# Transfer case leak..



## mkwl (Jan 21, 2005)

I have a very slow leak on my transfer case on my truck. I took it into GM today, they said it'd be $890 (parts/labor) to repair it- it is a series of gaskets, seals and an insulator needed to fix the leak. The parts costs add up to $229- must be a h#ll of a lot of labor to fix it! Anyway- I wanted to see if you guys had had a similar issue, and the best way to fix it. Can a "no leak" product like golden eagle transmission leak stopper fix the problem, or is it worth the $890 to get it fixed by GM? What to you think?

Thanks,
Matt


----------



## ABES (Jun 10, 2007)

isnt a newer truck like yours still under warrenty??


----------



## mkwl (Jan 21, 2005)

No- is is a 2003- 3yr/36,000 mile warranty expired already- darn!

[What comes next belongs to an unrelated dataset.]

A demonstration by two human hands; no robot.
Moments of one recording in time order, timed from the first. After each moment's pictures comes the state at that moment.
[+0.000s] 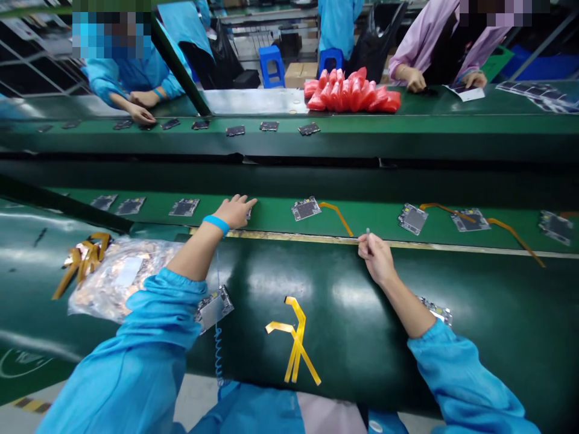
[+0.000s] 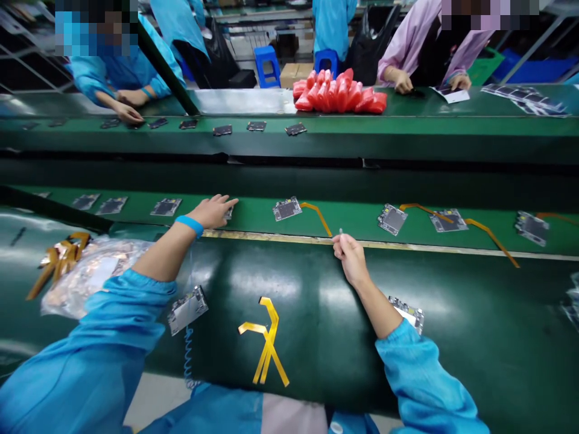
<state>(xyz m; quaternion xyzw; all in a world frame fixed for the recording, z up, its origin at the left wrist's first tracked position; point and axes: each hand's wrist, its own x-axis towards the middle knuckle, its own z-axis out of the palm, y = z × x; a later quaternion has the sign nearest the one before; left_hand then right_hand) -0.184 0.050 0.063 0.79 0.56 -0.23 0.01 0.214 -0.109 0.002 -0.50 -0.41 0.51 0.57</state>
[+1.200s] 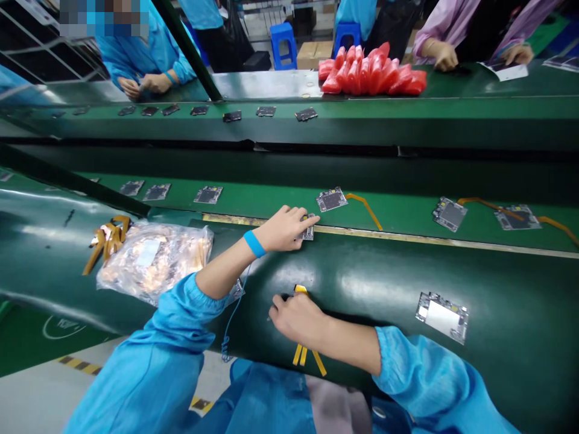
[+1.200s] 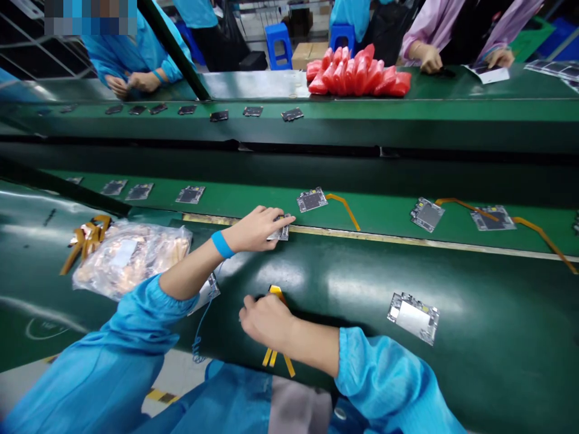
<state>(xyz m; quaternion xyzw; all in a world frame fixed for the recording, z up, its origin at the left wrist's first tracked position) -0.085 -0.041 0.081 0.95 0.31 -0.09 -0.02 0.034 -0.214 0.040 -0.24 -0.95 0.17 -0.03</state>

Anyone had this happen to them?


----------



## B&B (Nov 4, 2006)

Where exactly is the leak at on the T-case? The case's in the HD's have a bad habit of the fluid pump wearing a hole right through the back of the T-case housing.


----------



## mkwl (Jan 21, 2005)

The leak appears to be near the 4x4 actuator (the black box off the passenger side of the case), it is slow. The GM guys seemed to think all it needed were seals, where would the pump leak be (if this were the cause)?


----------



## B&B (Nov 4, 2006)

Since your leak is up near the front of the T-case I doubt it's due to the oil pump rub through problem that the HD's are known for but it's a good idea to keep a watchful eye out for it anyway. Here's a pic of where the pump tab rubs a hole through the case.....


----------



## mkwl (Jan 21, 2005)

Thanks for the pic! The pump rub couldn't happen in the front of the case- could it? Also, how many qts of oil are in the case? I assume the left of the pic is the back?

Thanks,
Matt


----------



## B&B (Nov 4, 2006)

No the pump rub can't happen in any other spot, and yes the rear output is at the left side of the pic. In your case it must be a seal,gasket or the encoder motor shaft seal itself that's causing your leak. These T-cases hold less than 3 qts of oil.That's why it's important to keep the fluid level full as their's not much room for error when dealing with a leak. If run low on fluid they will burn up rather quickly.


----------



## MickiRig1 (Dec 5, 2003)

Try going to a transmission shop. They may be able to fix it with out the dealer raping.
I would think it would be major dollars to rebuild it but to just re-gasket the case should not be that bad.


----------



## mike33087 (Feb 9, 2005)

mine has a slow real slow drip comming from the seal where it bolts up, dealer told me that it was such a little and slow leak that i should just keep an eye on it and not worry about it right now, he said if it gets any worse then to fix it but for the money it would cost me to fix it he said let it go till it really needs it


----------